Give again, word for word, every line below from the one that has "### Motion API" through the one that has "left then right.", both included, and no others.
=====
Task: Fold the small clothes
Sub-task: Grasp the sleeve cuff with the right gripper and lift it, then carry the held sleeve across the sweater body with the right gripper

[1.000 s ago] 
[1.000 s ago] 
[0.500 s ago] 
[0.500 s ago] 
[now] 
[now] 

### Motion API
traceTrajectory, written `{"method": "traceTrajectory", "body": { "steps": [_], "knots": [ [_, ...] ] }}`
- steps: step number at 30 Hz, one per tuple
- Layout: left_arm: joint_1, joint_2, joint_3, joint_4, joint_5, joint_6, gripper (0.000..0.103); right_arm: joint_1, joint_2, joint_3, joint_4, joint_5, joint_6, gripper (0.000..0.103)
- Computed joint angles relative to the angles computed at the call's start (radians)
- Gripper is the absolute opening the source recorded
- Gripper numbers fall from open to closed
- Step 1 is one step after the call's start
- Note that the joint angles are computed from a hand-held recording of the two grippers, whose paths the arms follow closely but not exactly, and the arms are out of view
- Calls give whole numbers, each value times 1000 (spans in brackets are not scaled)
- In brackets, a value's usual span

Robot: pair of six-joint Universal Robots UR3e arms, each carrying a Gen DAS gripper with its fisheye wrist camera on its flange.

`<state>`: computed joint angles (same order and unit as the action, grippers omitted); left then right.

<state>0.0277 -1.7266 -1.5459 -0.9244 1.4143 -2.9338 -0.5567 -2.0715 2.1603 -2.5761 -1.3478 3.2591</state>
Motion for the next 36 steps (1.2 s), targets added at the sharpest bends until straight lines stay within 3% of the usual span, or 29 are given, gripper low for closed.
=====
__Finished exercise__
### Motion API
traceTrajectory, written `{"method": "traceTrajectory", "body": { "steps": [_], "knots": [ [_, ...] ] }}`
- steps: step number at 30 Hz, one per tuple
- Layout: left_arm: joint_1, joint_2, joint_3, joint_4, joint_5, joint_6, gripper (0.000..0.103); right_arm: joint_1, joint_2, joint_3, joint_4, joint_5, joint_6, gripper (0.000..0.103)
- Computed joint angles relative to the angles computed at the call's start (radians)
- Gripper is the absolute opening the source recorded
- Gripper numbers fall from open to closed
- Step 1 is one step after the call's start
- Note that the joint angles are computed from a hand-held recording of the two grippers, whose paths the arms follow closely but not exactly, and the arms are out of view
- Calls give whole numbers, each value times 1000 (spans in brackets are not scaled)
- In brackets, a value's usual span

Robot: pair of six-joint Universal Robots UR3e arms, each carrying a Gen DAS gripper with its fisheye wrist camera on its flange.

`<state>`: computed joint angles (same order and unit as the action, grippers omitted); left then right.

No part of the exercise remains unanswered.